## REQUIRED WORK
Read through the material below and find each line that has the word "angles"; copy it.

## DATA SHOWN
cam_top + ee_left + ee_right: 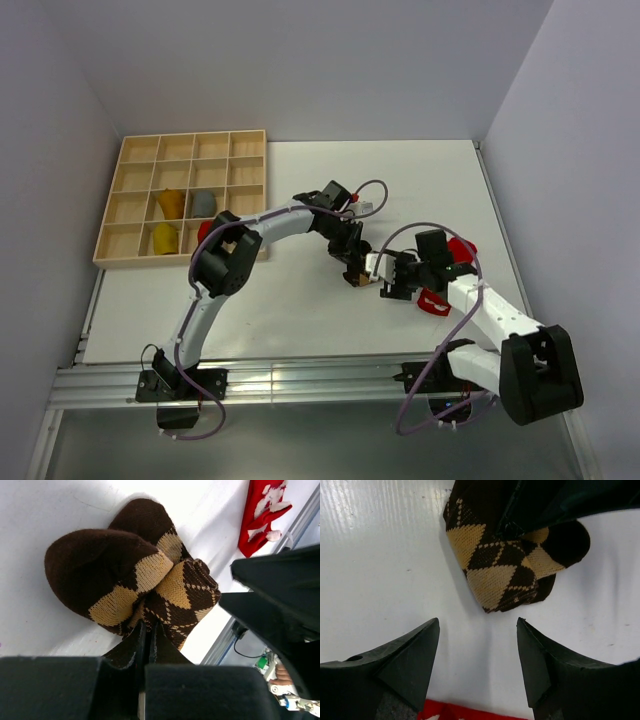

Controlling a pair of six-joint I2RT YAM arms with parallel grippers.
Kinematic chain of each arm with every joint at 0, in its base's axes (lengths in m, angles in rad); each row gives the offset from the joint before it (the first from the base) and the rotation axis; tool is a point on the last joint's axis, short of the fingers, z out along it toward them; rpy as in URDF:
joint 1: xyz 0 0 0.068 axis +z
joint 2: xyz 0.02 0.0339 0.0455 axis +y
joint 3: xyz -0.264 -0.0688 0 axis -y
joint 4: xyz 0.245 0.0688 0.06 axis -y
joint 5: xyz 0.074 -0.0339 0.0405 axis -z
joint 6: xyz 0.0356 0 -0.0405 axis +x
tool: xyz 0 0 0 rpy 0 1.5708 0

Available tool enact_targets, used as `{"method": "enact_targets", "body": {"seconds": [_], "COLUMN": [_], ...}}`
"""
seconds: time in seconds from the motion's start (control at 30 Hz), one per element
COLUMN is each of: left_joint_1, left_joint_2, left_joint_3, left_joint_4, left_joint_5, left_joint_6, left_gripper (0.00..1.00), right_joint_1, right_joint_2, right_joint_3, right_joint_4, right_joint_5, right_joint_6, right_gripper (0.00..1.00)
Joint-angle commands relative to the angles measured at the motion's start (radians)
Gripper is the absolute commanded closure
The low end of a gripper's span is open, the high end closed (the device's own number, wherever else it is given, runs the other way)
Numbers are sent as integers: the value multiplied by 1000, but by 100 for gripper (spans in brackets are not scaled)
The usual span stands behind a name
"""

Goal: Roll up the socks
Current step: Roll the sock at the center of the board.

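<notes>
A brown-tan argyle sock [150, 575] lies partly rolled on the white table [300, 300], also seen in the top view [356, 274] and the right wrist view [495, 565]. My left gripper [148, 629] is shut on its near edge, with only a thin fold between the jaws. My right gripper [478, 625] is open and empty, just short of the sock's end, pointing at it. It shows in the top view [390, 282] beside the left gripper [352, 262]. Red socks with white marks [460, 248] lie flat by the right arm, also in the left wrist view [262, 510].
A wooden compartment tray [140, 180] stands at the back left. It holds two mustard bundles [170, 203], a grey bundle [204, 203] and a red one [207, 230]. A second red piece [435, 303] lies under the right forearm. Walls close in left, right and behind.
</notes>
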Motion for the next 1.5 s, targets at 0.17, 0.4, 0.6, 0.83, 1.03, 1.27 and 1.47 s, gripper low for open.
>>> {"method": "enact_targets", "body": {"seconds": [0.17, 0.4, 0.6, 0.83, 1.03, 1.27, 1.47], "left_joint_1": [-7, -2, 0, 0, 6, 24, 27], "left_joint_2": [89, 107, 104, 23, -84, -262, -422], "left_joint_3": [5, 33, 25, -83, -233, -408, -574], "left_joint_4": [-137, -151, -130, -7, 143, 368, 513], "left_joint_5": [-38, -25, 7, 66, -11, -156, -340], "left_joint_6": [59, 68, 57, -10, -96, -246, -303], "left_gripper": [100, 100, 99, 85, 64, 53, 52], "right_joint_1": [155, 226, 242, 232, 200, 141, 137], "right_joint_2": [-40, 56, 134, 228, 321, 438, 527], "right_joint_3": [-91, -77, -9, 87, 259, 377, 445], "right_joint_4": [282, 337, 294, 178, -112, -312, -434], "right_joint_5": [170, 247, 270, 238, 130, 113, 121], "right_joint_6": [-35, -38, 3, 69, 77, 52, 52], "right_gripper": [28, 29, 47, 59, 65, 66, 66]}}
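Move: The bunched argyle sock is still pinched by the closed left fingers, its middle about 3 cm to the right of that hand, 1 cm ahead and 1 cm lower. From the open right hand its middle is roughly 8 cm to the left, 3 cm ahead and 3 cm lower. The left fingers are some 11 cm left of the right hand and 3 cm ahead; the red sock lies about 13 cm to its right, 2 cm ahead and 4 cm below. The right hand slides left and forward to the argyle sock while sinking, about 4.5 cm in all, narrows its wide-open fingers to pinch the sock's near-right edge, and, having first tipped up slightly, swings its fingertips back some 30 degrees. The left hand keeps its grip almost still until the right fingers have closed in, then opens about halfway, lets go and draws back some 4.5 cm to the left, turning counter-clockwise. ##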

## YOUR RESPONSE
Kinematic chain of each arm with every joint at 0, in its base's axes (lengths in m, angles in rad); each row gives the offset from the joint before it (the first from the base) and the rotation axis; tool is a point on the last joint's axis, short of the fingers, z out along it toward them; rpy as in URDF:
Joint-angle commands relative to the angles measured at the motion's start (radians)

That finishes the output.